■ **ABOUT THIS EXERCISE**
Wherever "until" turns up in a line of the entries below, that line counts. Say how many such lines there are, with no other words.

■ **EXTRACTED MATERIAL**
--- START ---

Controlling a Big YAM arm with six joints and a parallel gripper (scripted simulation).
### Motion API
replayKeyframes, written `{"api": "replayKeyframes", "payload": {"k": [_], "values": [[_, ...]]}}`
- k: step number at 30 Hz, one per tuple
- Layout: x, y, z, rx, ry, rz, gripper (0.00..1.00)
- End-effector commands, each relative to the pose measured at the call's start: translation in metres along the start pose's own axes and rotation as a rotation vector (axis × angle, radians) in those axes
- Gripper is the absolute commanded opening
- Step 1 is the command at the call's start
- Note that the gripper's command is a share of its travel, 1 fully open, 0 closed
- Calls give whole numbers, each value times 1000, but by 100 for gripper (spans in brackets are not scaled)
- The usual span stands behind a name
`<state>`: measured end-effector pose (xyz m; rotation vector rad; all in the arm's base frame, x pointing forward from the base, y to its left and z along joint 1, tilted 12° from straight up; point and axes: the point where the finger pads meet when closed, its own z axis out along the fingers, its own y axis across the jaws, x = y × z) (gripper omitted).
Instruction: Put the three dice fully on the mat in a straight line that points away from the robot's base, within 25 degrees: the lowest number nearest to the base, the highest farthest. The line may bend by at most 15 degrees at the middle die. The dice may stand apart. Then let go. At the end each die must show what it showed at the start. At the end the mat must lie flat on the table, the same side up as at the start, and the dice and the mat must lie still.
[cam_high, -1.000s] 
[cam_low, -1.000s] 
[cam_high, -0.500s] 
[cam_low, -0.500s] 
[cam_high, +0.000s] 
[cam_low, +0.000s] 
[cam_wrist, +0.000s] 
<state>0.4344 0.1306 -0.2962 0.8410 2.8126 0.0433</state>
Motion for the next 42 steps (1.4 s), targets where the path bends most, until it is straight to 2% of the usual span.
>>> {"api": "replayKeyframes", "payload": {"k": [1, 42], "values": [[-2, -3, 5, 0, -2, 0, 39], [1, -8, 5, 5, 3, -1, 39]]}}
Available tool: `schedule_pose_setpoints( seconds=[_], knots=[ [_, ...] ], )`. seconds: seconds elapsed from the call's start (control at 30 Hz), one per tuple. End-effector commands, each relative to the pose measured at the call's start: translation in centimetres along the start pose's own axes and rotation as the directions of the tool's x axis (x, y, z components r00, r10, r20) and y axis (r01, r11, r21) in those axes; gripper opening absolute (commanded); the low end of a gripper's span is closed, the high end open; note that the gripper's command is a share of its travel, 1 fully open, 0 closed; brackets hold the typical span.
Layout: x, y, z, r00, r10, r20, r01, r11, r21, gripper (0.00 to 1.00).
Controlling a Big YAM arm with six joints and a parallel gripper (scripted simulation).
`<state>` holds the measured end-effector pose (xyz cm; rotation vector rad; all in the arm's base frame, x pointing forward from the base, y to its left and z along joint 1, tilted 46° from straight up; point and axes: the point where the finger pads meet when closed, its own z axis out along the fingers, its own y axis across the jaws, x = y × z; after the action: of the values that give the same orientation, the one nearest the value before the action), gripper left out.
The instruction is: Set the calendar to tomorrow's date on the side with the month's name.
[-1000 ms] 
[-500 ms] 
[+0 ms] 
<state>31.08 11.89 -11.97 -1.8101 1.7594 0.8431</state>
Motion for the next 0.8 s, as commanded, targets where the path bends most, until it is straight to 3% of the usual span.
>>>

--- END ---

■ **SOLVED EXERCISE**
2